Sec. 18. Subsection (d) of section 32-56 of the general statutes is repealed and the following is substituted in lieu thereof (Effective from passage):

(d) In determining that a municipality has been severely impacted by a prime defense contract cutback the commissioner shall find that (1) one or more businesses in the municipality has experienced a cancellation of one or more prime defense contracts, or subcontracts entered into in connection with prime defense contracts, or a significant reduction in prime defense contract or related subcontract awards or orders; (2) such prime defense contract cutback has caused or will cause a loss of employment opportunities in the municipality; (3) such prime defense contract cutback has caused or will cause a severe adverse impact in the municipality. In making such findings the commissioner may consider the extent to which the businesses in the municipality are, or were at the period in time before the prime defense contract cutback occurred, dependent on prime defense contracts or on subcontracts related to such prime defense contracts; the extent to which one or more prime defense contractors in the municipality has or plans to reduce its work force or the amount of defense subcontract awards or orders which would be performed by businesses in the municipality; the extent to which the unemployed in the municipality are or were defense workers with specialized skills not easily transferable to other industries; the existence of abandoned or underutilized defense-related manufacturing facilities in the municipality; and any other factors which the commissioner deems relevant to such finding. The commissioner's determination that a municipality is severely impacted by a prime defense contract cutback shall be effective for two years from the date of the decision of the commissioner. The commissioner may renew such determination for [another] two additional two-year [period] periods following a public hearing and upon making the findings required by this subsection.
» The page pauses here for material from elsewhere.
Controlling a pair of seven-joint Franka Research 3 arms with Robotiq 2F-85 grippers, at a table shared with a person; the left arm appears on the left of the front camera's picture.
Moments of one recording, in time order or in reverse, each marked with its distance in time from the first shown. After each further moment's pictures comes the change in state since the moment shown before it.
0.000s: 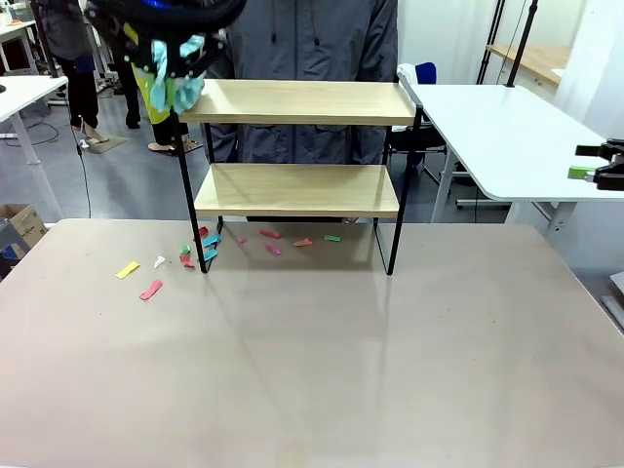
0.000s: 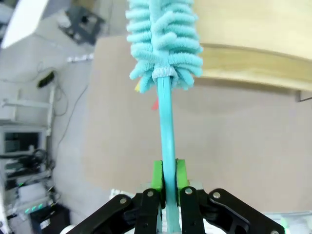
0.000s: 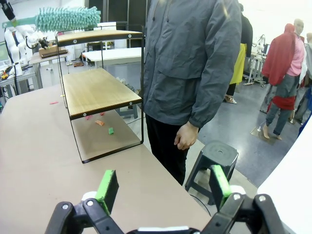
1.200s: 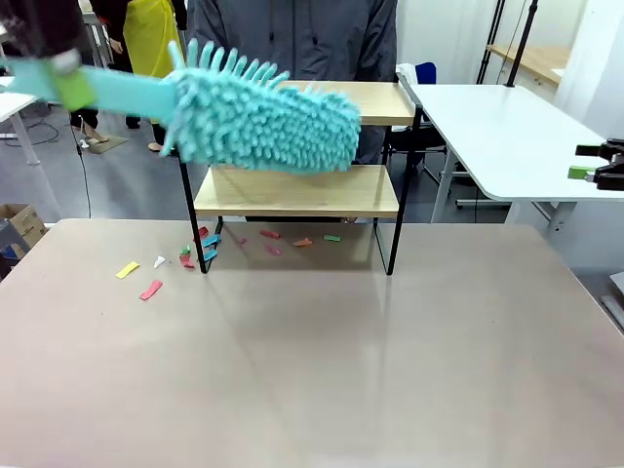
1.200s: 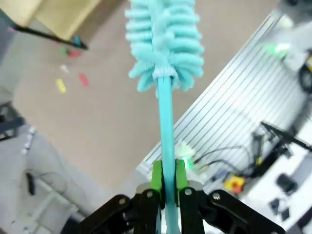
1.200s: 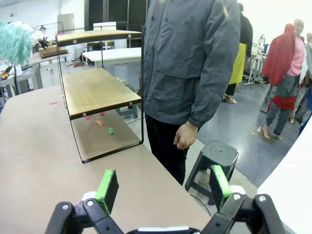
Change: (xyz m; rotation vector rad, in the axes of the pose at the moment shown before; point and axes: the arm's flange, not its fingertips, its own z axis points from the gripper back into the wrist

Sec. 19. Subsection (a) of section 12-217ee of the general statutes, as amended by section 11 of public act 01-6 of the June special session and section 60 of public act 02-1 of the May 9 special session, is repealed and the following is substituted in lieu thereof (Effective from passage and applicable to income years commencing on or after January 1, 2002):

(a) Any taxpayer that (1) is a qualified small business, (2) qualifies for a credit under section 12-217j or section 12-217n, and (3) cannot take such credit in the taxable year in which the credit could otherwise be taken as a result of having no tax liability under this chapter may elect to carry such credit forward under this chapter or may apply to the commissioner as provided in subsection (b) of this section to exchange such credit with the state for a credit refund equal to sixty-five per cent of the value of the credit. Any amount of credit refunded under this section shall be refunded to the taxpayer under the provisions of this chapter, except that such credit refund shall not be subject to the provisions of section 12-227. Payment of the minimum tax of two hundred fifty dollars under section 12-219 or 12-223c, as amended, shall not be considered a tax liability for purposes of this section.